14年、15歳293日で日本女子ツアー最年少優勝したKKT杯バンテリン・レディースには、祖父市来龍作さんと母久美さんも祝福に駆け付けた

「当時は自分がプロの試合で活躍する姿が想像できなかった」と着実に力をつける道を選んだ。中学での活躍を受け、全国のゴルフ強豪校から多くの誘いを受けたが地元の鹿児島高に進学。「ここまで自分でやってきたので、鹿児島を離れなくても大丈夫。ゴルフ以外の高校生活も楽しみたかった」。

週末の試合やナショナルチームの合宿と遠征。それ以外は、授業が終わっての練習と土日は、鹿児島高牧CCなどのコースで実戦練習。中学時代の仲間と100円ショップで簡単な楽器を買い、天文館公園でゲリラライブを行うなど、限られた時間の中で高校生活も楽しんだ。

2019年12月の日本女子プロゴルフ協会年間表彰式「LPGAアワード」 「黄金世代」の左から勝みなみ、小祝さくら、浅井咲希、原英莉花、渋野日向子、河本結

小学生時代のレッスンで基礎をつくり、中学以降はコーチをつけず、自分で考えて練習してきた。「私は考えるのが好き。何かで熱中して考えるのがゴルフだった。自分がどう変わっていくんだろうと。コーチをつけたいと思ったことは1度もありません」。

その思いはプロになっても変わらない。悩んだらジュニアのレッスンでやった基本に立ち戻る。プロになって3勝。渋野、原英莉花、小祝さくららの同期のライバルとしのぎを削り、女子ゴルフ界を盛り上げる。プレーと同じように、ジュニア世代の育成やチャリティーなどに積極的に取り組む。「プロゴルファーは夢のある仕事。自分たちを見てプロを目指す子どもたちがたくさん出てくるような存在でいたいな」。
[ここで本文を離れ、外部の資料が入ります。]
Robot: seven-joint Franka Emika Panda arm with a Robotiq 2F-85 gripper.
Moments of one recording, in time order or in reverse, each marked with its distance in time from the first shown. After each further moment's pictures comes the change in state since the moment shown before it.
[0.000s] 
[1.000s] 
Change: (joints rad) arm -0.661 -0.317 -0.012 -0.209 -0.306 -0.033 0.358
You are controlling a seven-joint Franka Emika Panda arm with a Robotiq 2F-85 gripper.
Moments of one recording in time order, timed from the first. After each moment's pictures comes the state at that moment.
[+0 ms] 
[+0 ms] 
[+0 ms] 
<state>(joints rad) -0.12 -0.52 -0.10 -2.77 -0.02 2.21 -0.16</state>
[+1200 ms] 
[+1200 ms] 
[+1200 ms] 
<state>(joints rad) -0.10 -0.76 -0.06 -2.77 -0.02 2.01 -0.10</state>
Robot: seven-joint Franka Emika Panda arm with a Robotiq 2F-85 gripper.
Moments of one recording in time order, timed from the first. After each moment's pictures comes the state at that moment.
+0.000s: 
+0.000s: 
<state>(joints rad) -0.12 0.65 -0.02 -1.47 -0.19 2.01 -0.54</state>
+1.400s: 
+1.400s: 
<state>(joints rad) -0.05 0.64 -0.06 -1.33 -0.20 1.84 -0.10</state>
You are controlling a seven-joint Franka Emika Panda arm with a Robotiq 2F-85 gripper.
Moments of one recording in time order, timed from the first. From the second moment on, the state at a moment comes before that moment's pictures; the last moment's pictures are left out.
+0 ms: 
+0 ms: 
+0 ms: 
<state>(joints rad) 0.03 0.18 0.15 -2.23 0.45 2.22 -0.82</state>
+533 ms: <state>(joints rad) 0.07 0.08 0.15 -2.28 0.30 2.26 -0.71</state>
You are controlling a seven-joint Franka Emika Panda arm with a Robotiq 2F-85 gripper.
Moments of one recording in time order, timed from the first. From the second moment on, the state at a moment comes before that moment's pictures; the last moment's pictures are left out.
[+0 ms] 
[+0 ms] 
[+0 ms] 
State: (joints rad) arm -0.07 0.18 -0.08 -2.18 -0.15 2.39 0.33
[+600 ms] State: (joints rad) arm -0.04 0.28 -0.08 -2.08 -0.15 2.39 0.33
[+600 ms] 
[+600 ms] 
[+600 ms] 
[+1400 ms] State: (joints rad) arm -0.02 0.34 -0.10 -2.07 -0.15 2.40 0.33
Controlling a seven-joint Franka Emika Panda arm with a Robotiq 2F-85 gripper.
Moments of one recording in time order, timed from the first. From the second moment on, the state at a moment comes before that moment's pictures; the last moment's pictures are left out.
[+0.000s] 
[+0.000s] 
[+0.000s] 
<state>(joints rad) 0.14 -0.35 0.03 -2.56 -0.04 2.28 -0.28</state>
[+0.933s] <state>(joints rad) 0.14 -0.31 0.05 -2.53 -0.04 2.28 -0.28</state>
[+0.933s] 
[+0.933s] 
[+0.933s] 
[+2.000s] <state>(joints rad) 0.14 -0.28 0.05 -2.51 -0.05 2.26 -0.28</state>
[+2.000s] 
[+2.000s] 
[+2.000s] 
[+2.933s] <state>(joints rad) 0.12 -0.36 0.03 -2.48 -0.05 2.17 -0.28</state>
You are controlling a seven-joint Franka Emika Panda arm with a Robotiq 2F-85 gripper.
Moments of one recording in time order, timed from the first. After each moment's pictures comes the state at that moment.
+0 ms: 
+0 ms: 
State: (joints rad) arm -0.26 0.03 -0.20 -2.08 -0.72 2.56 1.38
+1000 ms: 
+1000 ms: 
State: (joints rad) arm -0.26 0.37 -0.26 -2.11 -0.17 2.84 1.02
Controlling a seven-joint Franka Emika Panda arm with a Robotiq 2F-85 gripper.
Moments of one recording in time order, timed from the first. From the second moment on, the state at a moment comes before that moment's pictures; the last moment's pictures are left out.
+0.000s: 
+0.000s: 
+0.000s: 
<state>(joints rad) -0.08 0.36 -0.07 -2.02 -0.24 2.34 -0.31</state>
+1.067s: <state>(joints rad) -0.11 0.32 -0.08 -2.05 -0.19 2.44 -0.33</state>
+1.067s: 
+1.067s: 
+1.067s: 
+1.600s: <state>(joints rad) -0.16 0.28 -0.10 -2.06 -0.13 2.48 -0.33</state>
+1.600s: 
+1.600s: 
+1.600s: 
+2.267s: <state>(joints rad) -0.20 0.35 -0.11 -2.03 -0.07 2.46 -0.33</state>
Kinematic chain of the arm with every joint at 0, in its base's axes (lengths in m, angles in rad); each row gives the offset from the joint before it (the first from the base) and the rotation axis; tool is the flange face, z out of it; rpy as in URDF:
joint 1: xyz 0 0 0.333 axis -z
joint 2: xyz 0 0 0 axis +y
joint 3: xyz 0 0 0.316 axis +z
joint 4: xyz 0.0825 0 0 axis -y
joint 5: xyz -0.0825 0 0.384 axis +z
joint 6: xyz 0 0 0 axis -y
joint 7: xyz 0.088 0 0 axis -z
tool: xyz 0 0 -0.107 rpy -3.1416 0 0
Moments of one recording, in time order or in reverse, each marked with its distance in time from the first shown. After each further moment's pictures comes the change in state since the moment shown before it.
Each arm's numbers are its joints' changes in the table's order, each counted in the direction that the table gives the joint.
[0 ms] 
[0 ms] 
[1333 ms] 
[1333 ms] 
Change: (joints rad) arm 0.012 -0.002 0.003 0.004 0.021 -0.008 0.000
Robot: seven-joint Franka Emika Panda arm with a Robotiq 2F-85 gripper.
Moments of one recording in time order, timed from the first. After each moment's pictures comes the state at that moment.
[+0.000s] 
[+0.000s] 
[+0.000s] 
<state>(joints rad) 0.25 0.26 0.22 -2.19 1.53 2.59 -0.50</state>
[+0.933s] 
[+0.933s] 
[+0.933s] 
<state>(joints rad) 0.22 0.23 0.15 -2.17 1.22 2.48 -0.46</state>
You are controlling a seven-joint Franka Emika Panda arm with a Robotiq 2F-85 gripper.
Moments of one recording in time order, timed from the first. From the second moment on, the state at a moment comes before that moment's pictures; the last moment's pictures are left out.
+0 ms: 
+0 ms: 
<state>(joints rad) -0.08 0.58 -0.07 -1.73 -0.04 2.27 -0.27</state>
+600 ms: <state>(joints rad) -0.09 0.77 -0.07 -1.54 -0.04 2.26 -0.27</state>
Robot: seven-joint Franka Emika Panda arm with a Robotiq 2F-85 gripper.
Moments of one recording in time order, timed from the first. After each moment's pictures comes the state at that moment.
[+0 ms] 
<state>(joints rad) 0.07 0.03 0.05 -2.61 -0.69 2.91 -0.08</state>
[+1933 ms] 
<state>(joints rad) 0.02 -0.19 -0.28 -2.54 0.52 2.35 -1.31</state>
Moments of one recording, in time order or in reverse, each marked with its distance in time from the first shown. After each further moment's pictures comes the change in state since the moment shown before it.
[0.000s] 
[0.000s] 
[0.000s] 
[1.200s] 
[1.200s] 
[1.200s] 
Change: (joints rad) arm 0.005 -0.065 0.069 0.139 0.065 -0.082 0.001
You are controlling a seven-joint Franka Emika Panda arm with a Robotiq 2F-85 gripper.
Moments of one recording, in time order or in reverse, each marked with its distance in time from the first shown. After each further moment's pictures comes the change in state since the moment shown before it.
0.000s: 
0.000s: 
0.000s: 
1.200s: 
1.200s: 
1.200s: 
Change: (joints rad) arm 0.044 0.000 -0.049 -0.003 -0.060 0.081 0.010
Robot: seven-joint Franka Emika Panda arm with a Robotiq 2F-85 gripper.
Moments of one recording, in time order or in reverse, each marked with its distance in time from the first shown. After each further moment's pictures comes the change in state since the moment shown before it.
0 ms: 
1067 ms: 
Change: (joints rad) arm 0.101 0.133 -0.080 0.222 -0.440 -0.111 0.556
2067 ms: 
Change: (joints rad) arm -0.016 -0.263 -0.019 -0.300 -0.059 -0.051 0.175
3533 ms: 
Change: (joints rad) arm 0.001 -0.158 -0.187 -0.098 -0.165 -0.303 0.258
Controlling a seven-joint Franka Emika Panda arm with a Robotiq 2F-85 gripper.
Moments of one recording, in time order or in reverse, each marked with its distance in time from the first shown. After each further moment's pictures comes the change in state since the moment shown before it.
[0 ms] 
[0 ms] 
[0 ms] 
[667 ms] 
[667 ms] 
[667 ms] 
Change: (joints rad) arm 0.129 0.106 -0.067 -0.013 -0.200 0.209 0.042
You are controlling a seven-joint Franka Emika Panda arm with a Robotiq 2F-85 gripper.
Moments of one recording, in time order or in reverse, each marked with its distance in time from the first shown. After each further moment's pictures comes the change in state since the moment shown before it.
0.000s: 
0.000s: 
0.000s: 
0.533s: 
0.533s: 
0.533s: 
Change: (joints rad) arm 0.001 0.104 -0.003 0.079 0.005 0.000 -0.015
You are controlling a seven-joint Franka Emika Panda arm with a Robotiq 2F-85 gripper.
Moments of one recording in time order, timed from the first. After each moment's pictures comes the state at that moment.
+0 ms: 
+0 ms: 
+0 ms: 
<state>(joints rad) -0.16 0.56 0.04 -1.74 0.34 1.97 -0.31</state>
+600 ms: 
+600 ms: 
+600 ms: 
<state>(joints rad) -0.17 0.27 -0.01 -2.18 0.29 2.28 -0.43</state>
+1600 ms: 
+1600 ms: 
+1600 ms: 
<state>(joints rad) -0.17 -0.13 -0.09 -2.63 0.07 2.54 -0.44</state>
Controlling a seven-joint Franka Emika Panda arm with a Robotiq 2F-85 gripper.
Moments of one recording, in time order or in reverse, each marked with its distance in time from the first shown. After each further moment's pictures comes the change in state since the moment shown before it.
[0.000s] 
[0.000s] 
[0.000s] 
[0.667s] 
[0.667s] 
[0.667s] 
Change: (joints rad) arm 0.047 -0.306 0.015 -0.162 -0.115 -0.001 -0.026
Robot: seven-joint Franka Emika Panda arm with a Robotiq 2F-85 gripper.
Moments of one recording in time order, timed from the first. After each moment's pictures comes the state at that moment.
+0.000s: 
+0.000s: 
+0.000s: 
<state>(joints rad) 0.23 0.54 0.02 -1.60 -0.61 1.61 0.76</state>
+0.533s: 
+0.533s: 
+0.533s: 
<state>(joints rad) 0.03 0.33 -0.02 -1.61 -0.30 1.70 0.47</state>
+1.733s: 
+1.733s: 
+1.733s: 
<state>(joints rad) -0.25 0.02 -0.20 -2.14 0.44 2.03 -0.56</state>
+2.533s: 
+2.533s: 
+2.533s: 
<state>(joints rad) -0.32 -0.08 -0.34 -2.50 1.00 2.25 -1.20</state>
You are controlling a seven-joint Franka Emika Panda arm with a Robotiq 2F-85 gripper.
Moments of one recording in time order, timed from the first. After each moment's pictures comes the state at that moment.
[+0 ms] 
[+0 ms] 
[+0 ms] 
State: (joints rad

【桝田朗】

◆勝みなみ(かつ・みなみ)1998年(平10)7月1日、鹿児島市生まれ。名前の由来は人気漫画「タッチ」のヒロイン浅倉南から。鹿児島高1年の14年3月、ナショナルチームで出場したニュージーランドアマ選手権で日本人初優勝。同年4月のKKT杯バンテリン・レディースで史上最年少優勝。同年8月に日本ジュニア選手権、翌年6月に日本女子アマを制した。17年にプロテストに合格。ツアーでは18年に1勝、19年に2勝。157センチ、57キロ。